Required action:
Return the lines of the data below exactly. Start at the first and end with the line containing "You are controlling".

Data:
####
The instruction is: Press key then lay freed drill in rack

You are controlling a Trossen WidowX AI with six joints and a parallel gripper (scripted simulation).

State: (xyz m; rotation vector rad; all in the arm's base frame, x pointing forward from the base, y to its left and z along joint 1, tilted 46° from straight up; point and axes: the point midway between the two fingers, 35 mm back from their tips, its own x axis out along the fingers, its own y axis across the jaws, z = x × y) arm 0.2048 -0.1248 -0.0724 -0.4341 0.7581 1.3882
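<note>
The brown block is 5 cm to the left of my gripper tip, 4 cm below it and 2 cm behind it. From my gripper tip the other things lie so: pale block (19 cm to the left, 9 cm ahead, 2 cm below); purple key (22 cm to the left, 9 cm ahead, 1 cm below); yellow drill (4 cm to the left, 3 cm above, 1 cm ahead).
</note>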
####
Solution to the exercise:
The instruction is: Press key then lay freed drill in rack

You are controlling a Trossen WidowX AI with six joints and a parallel gripper (scripted simulation).

Nothing remains to be written for this exercise.